Laboratory for Computational Physiology, Massachusetts Institute of Technology, Cambridge, Massachusetts, USA
Department of Ophthalmology, Sao Paulo Federal University, Sao Paulo, Brazil.
BMJ Open Ophthalmol. 2023 Aug;8(1). doi: 10.1136/bmjophth-2022-001216.
Retinopathy of prematurity (ROP) is a vasoproliferative disease responsible for more than 30 000 blind children worldwide. Its diagnosis and treatment are challenging due to the lack of specialists, divergent diagnostic concordance and variation in classification standards. While artificial intelligence (AI) can address the shortage of professionals and provide more cost-effective management, its development needs fairness, generalisability and bias controls prior to deployment to avoid producing harmful unpredictable results. This review aims to compare AI and ROP study's characteristics, fairness and generalisability efforts.
Our review yielded 220 articles, of which 18 were included after full-text assessment. The articles were classified into ROP severity grading, plus detection, detecting treatment requiring, ROP prediction and detection of retinal zones.
All the article's authors and included patients are from middle-income and high-income countries, with no low-income countries, South America, Australia and Africa Continents representation.Code is available in two articles and in one on request, while data are not available in any article. 88.9% of the studies use the same retinal camera. In two articles, patients' sex was described, but none applied a bias control in their models.

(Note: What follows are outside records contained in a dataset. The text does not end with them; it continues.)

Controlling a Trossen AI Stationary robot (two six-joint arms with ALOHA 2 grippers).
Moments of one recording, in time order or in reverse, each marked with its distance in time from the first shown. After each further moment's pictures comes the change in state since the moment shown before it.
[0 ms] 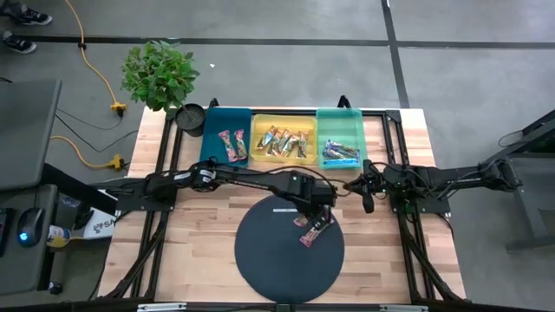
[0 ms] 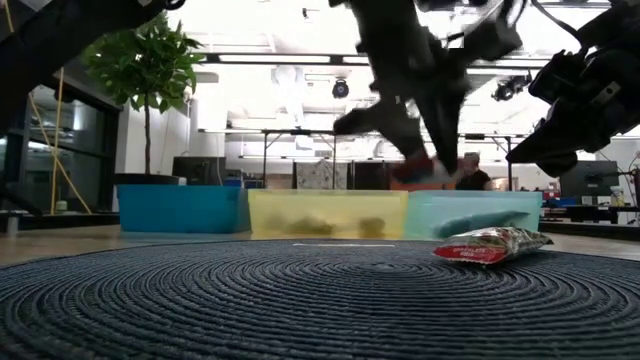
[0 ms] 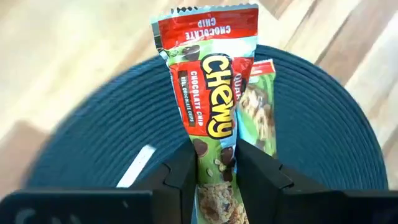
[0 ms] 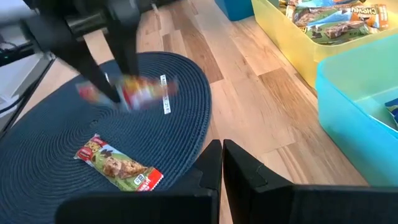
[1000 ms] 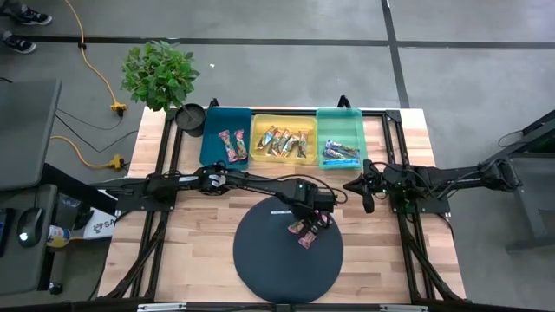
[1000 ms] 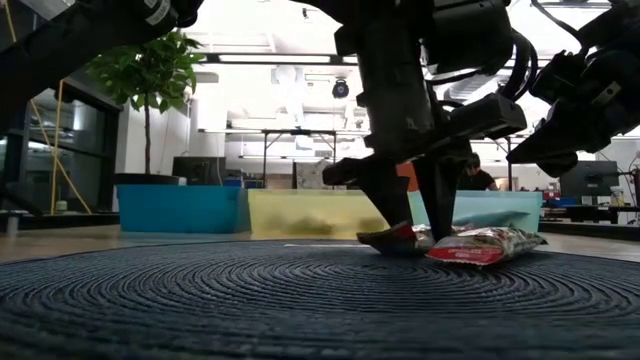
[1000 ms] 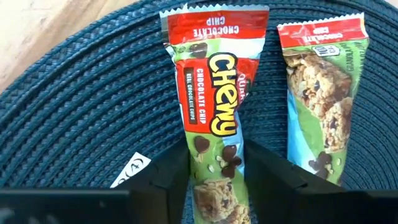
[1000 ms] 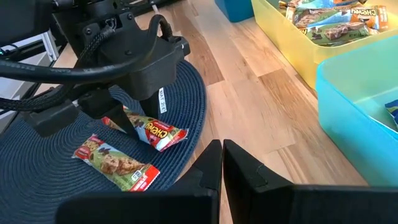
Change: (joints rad) left arm 0.000 0.120 -0.024 0.000 0.109 -0.058; right arm 0.000 -0.002 -0.001 -0.004 0.000 0.000
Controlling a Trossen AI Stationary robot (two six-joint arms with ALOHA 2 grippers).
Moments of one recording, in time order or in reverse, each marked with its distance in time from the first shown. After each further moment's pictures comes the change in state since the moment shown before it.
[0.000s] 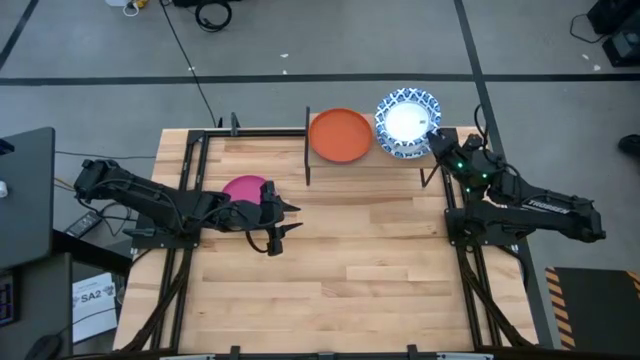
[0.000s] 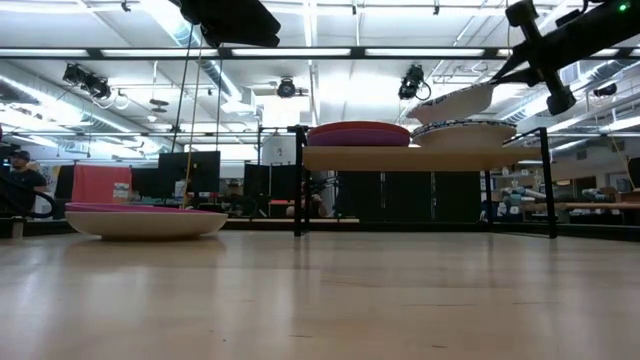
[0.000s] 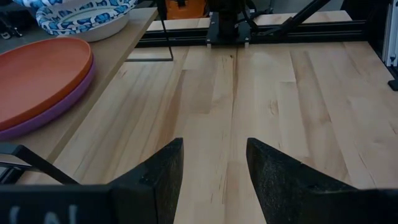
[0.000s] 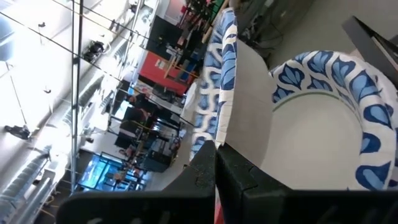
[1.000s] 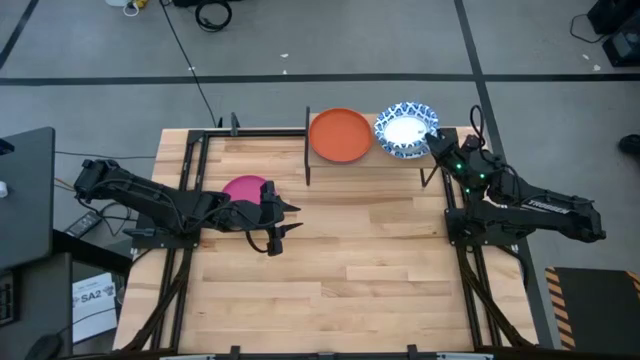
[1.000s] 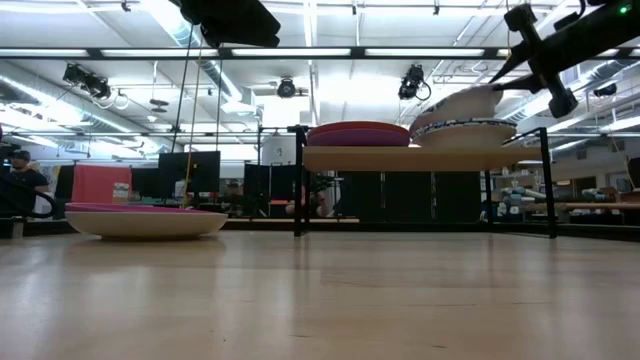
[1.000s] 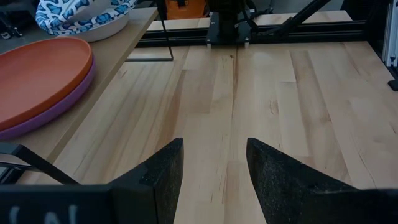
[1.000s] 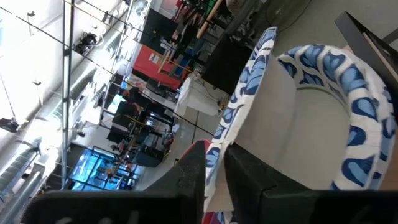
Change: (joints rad) left arm 0.000 0.000 0.000 0.000 0.000 0.000; right arm 0.000 0.001 0.000 -0.040 -0.011 0.001
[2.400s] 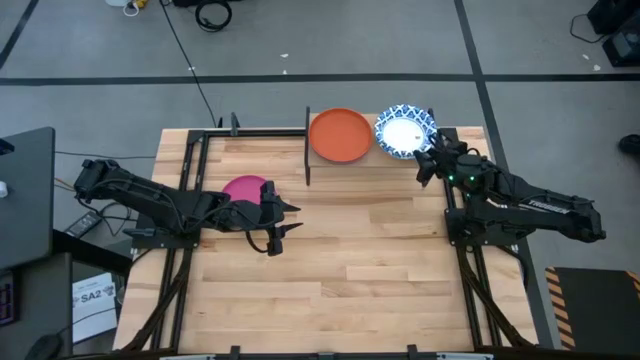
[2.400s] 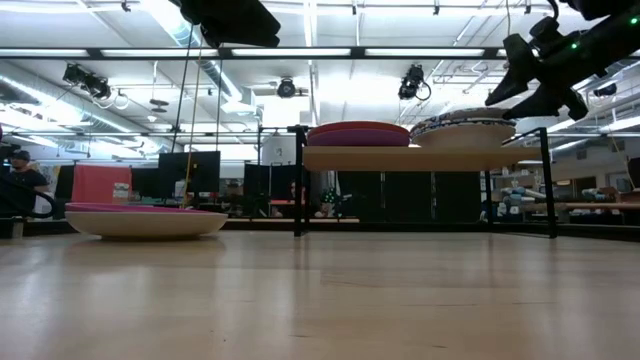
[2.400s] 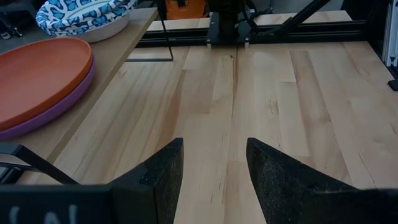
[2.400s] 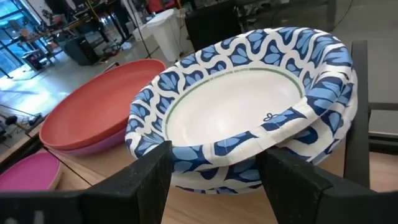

The reviewed articles included 180 228 images and reported good metrics, but fairness, generalisability and bias control remained limited. Reproducibility is also a critical limitation, with few articles sharing codes and none sharing data. Fair and generalisable ROP and AI studies are needed that include diverse datasets, data and code sharing, collaborative research, and bias control to avoid unpredictable and harmful deployments.
早产儿视网膜病变(ROP)是一种血管增生性疾病,在全球导致超过 3 万名儿童失明。由于缺乏专业人员、诊断一致性存在差异以及分类标准不同,ROP 的诊断和治疗极具挑战性。虽然人工智能(AI)可以解决专业人员短缺的问题,并提供更具成本效益的管理,但在部署之前,需要对其进行公平性、泛化能力和偏差控制,以避免产生不可预测的有害结果。本综述旨在比较 AI 和 ROP 研究的特点、公平性和泛化能力的努力。
我们的综述共产生了 220 篇文章,其中 18 篇经过全文评估后被纳入。这些文章被分为 ROP 严重程度分级、外加检测、检测需要治疗、ROP 预测和检测视网膜区域。
所有文章的作者和纳入的患者均来自中高收入国家,没有来自低收入国家、南美洲、澳大利亚和非洲的代表。有两篇文章提供了代码,有一篇文章应要求提供了代码,而没有文章提供数据。88.9%的研究使用了相同的视网膜相机。有两篇文章描述了患者的性别,但没有一篇文章在其模型中应用了偏差控制。
综述中纳入的 180228 张图像报告了良好的指标,但公平性、泛化能力和偏差控制仍然有限。可重复性也是一个关键的限制因素,很少有文章共享代码,也没有文章共享数据。需要开展公平和可泛化的 ROP 和 AI 研究,包括使用多样化数据集、数据和代码共享、协作研究以及偏差控制,以避免不可预测和有害的部署。